-- ASSIGNMENT --
Below are some records. Write out the lines from the one containing "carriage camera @" to the last line, word for word, leaving out pictures.

-- SOURCE MATERIAL --
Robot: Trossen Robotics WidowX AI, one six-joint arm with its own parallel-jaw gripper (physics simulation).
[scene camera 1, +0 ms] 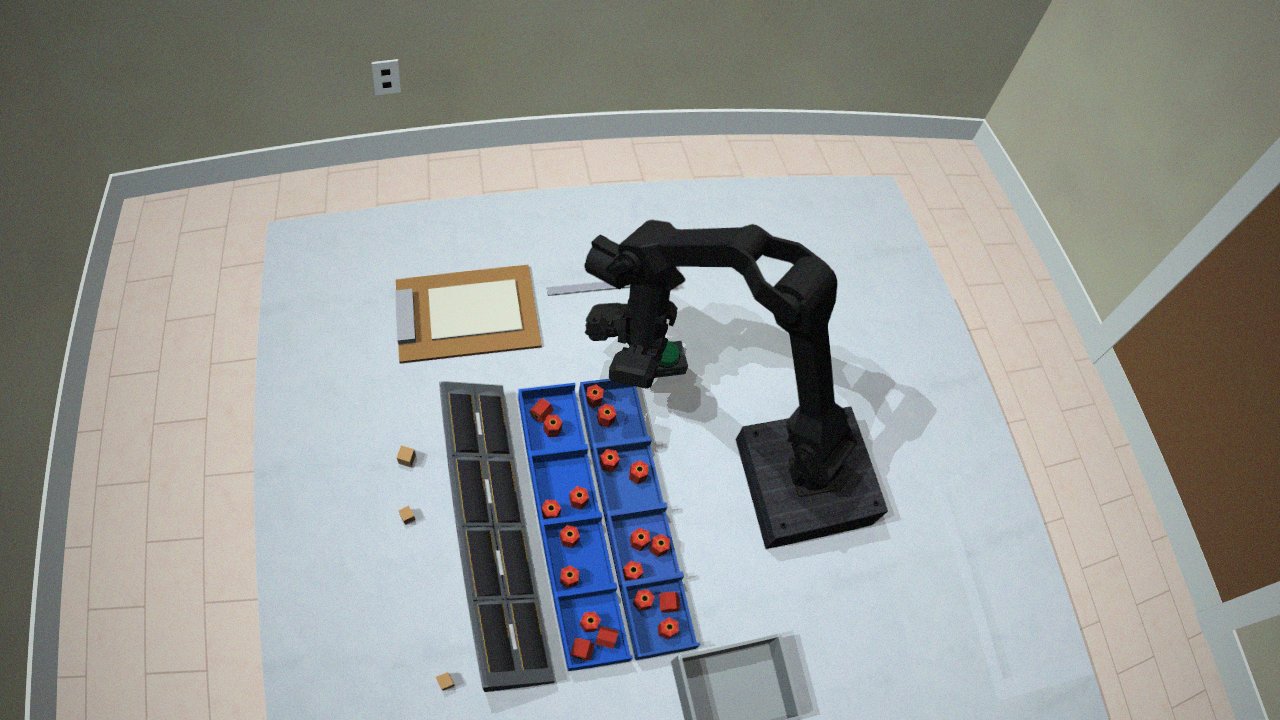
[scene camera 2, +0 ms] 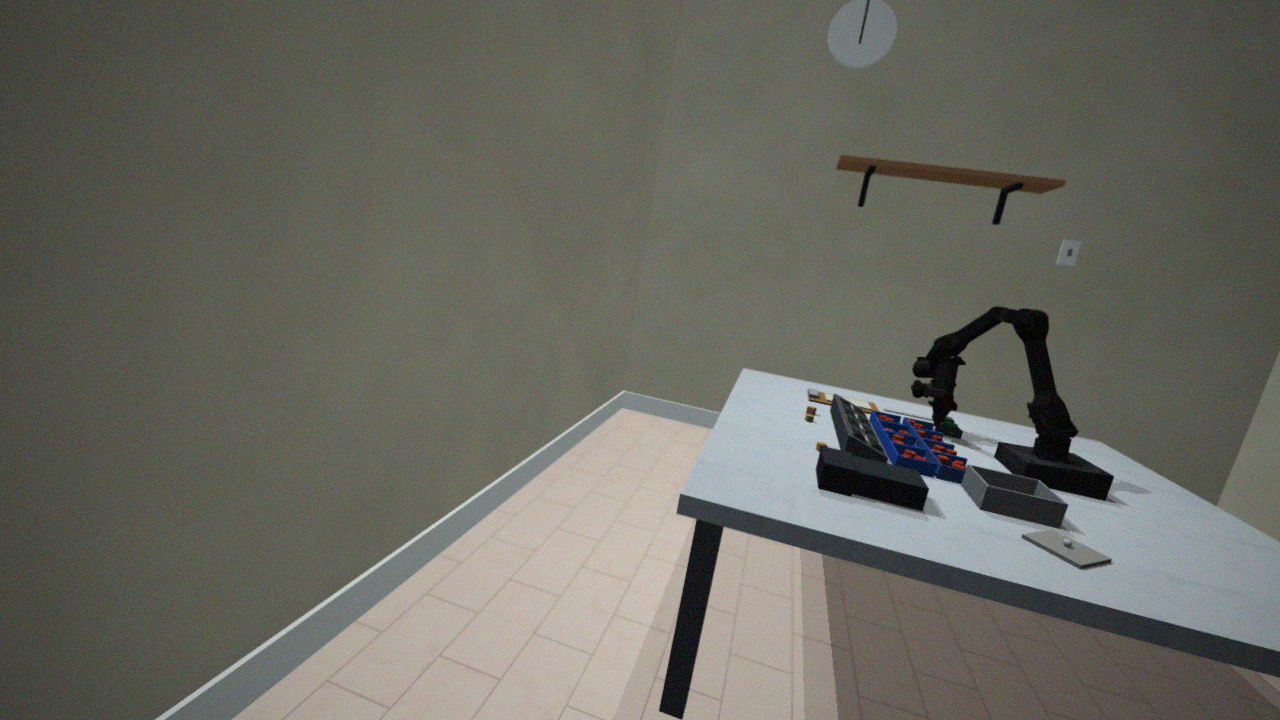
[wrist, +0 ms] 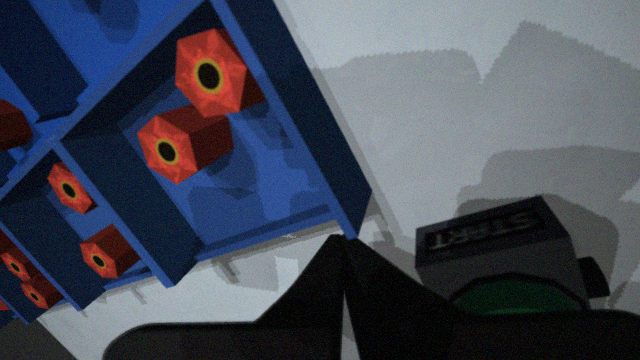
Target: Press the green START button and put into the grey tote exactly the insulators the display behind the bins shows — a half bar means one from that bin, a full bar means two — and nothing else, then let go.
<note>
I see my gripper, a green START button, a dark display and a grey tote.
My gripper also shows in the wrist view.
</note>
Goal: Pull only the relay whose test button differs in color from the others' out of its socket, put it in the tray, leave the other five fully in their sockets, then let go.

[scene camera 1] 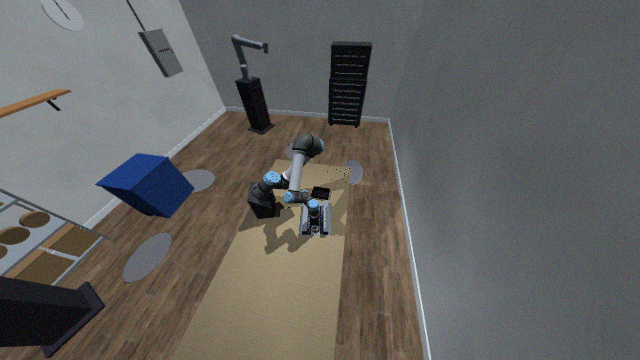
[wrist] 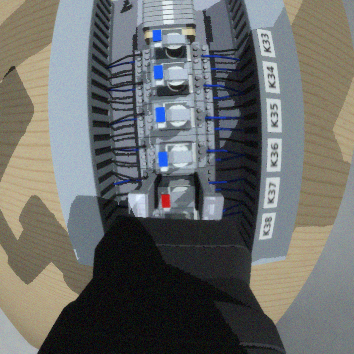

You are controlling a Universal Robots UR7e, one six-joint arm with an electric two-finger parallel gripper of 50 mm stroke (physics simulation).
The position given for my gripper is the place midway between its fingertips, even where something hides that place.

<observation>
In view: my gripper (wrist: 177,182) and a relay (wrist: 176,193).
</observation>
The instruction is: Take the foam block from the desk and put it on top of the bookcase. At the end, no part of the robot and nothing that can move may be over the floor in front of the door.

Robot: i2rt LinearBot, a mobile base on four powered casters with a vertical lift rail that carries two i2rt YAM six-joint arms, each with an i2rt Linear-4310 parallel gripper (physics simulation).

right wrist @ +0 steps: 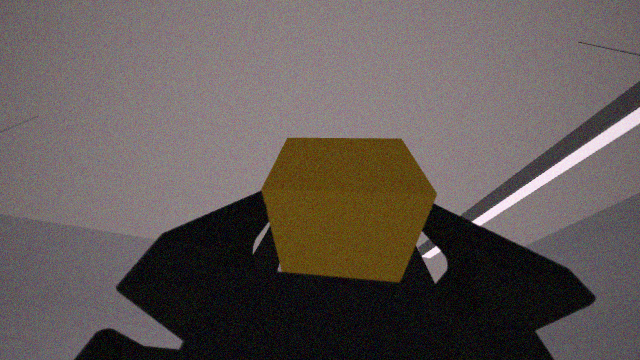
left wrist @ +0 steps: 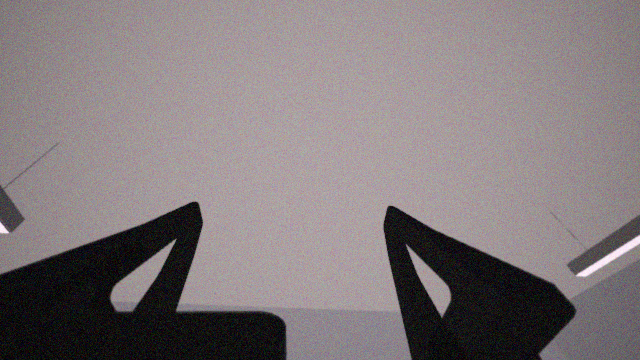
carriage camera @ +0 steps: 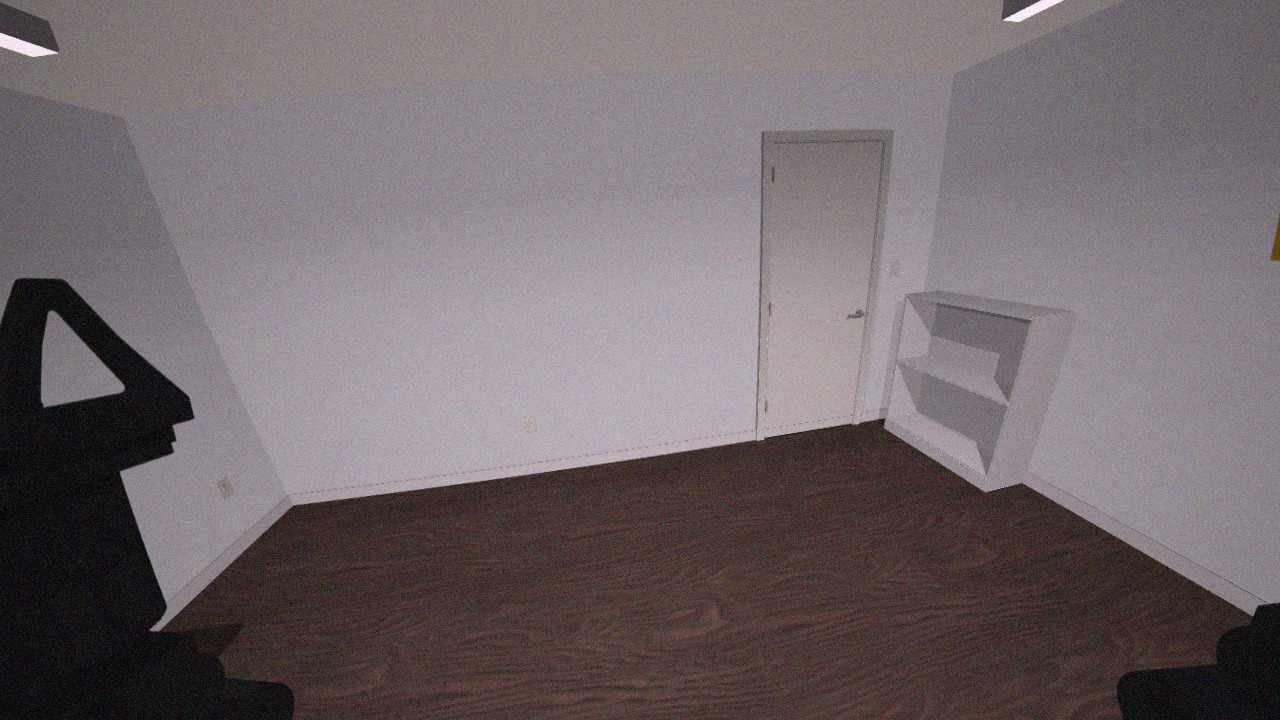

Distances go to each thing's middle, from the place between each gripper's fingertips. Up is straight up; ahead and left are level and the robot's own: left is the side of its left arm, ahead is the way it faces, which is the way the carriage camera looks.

-- SOLVED PROBLEM --
carriage camera @ +0 steps: 

Distances go to each thing's middle, from the place between each gripper's fingertips. Up is straight up; ahead and left are level and the robot's own: left is the side of its left arm, ahead is the way it faces, which is the way the carriage camera looks.

Nothing else goes with this output.